Ac-SDKP vs PEG-MGF

Inhibits hematopoietic stem cell entry into S-phase. Blocks TGF-β1-mediated fibroblast activation, reducing collagen deposition. Promotes angiogenesis via VEGF upregulation. Regulated in vivo by ACE enzyme.

Ac-SDKP (N-acetyl-seryl-aspartyl-lysyl-proline) is an endogenous tetrapeptide generated from the N-terminus of thymosin beta-4 by the enzyme prolyl oligopeptidase, with further regulation by angiotensin-converting enzyme (ACE), and is characterized by roles in hematopoietic progenitor regulation and anti-fibrotic signaling in renal, cardiac, and vascular tissue. Ac-SDKP inhibits collagen synthesis and fibroblast proliferation, reduces TGF-beta-1-mediated fibrotic signaling, and promotes anti-inflammatory macrophage polarization in preclinical models, suggesting a role in tissue homeostasis downstream of the thymosin beta-4 pathway. Preclinical studies in rodent models of renal fibrosis and systemic lupus erythematosus — predominantly from the NIH-funded Rhaleb and Carretero laboratory at Henry Ford Health — have demonstrated that exogenous Ac-SDKP reduces collagen deposition and inflammatory infiltrate; no human clinical trials have been completed or indexed in PubMed. Ac-SDKP has no FDA approval and no approved indication in any jurisdiction; it is studied as a research compound with a plausible anti-fibrotic mechanism and consistent preclinical evidence, but extrapolation of rodent findings to human therapeutic outcomes has not been validated by any clinical investigation.

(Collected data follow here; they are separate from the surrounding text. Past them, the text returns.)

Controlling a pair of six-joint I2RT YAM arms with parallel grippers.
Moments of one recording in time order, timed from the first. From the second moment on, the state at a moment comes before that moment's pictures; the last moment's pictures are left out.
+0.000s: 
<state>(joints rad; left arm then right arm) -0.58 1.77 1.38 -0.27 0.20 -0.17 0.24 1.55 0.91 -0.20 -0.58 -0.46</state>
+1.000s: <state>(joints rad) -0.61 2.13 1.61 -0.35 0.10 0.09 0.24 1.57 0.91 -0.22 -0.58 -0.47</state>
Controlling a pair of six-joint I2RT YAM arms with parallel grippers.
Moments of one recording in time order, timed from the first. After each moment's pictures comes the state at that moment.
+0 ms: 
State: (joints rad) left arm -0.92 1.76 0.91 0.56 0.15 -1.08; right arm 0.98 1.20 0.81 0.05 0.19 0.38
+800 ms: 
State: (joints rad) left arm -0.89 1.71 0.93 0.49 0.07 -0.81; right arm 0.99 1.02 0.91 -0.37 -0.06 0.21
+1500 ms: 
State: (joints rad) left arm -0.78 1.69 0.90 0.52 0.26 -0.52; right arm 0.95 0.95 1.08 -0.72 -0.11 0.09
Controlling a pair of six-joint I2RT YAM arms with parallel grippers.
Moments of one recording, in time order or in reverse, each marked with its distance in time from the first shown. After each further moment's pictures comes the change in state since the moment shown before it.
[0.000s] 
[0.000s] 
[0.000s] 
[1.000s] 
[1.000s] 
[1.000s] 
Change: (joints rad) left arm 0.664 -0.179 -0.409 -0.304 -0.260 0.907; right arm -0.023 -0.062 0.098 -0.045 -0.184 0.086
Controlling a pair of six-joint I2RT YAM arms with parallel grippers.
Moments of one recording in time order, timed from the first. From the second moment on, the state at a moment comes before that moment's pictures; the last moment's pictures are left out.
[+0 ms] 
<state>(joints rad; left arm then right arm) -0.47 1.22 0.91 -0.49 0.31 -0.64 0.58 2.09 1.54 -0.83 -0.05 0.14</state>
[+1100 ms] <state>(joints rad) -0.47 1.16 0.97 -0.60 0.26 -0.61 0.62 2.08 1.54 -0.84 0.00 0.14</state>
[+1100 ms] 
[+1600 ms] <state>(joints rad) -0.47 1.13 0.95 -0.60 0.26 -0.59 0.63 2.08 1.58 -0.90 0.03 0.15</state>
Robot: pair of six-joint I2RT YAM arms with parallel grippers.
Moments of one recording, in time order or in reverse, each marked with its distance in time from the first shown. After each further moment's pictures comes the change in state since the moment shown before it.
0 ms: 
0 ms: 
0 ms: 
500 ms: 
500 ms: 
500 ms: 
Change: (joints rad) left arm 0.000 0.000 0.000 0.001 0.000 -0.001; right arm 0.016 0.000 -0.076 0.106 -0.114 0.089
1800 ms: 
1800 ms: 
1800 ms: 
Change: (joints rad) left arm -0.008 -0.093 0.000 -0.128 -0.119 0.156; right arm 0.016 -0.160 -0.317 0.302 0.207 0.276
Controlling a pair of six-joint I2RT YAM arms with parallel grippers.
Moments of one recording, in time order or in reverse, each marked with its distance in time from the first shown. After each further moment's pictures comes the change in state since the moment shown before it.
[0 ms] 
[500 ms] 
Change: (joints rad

Pegylated form of MGF; activates muscle stem cells (satellite cells) to repair and regenerate muscle tissue after damage

PEG-MGF (pegylated mechano growth factor) is a synthetic derivative of mechano growth factor (MGF, IGF-1Ec), in which the bioactive C-terminal E-peptide domain of the IGF-1 gene splice variant is chemically conjugated with polyethylene glycol (PEG) to improve aqueous stability and extend its proposed in vivo half-life relative to the rapidly degraded unmodified peptide. PEGylation is intended to preserve the proposed satellite cell-activating and tissue repair-promoting actions of the native MGF E-peptide over a longer post-administration window, with the pharmacological rationale extrapolated from preclinical and in vitro research on the parent MGF compound. No indexed peer-reviewed literature has been identified for PEG-MGF as a distinct chemical entity under its common name or under pegylated IGF-1 splice variant terminology in the biomedical literature, and the compound does not appear in PubMed with characterized pharmacokinetic or pharmacodynamic properties. PEG-MGF has no regulatory approval in any jurisdiction and no published human pharmacokinetic, safety, or efficacy data; it is sold as a research chemical by vendors without an evidence base establishing its biological activity as a defined and characterized therapeutic agent.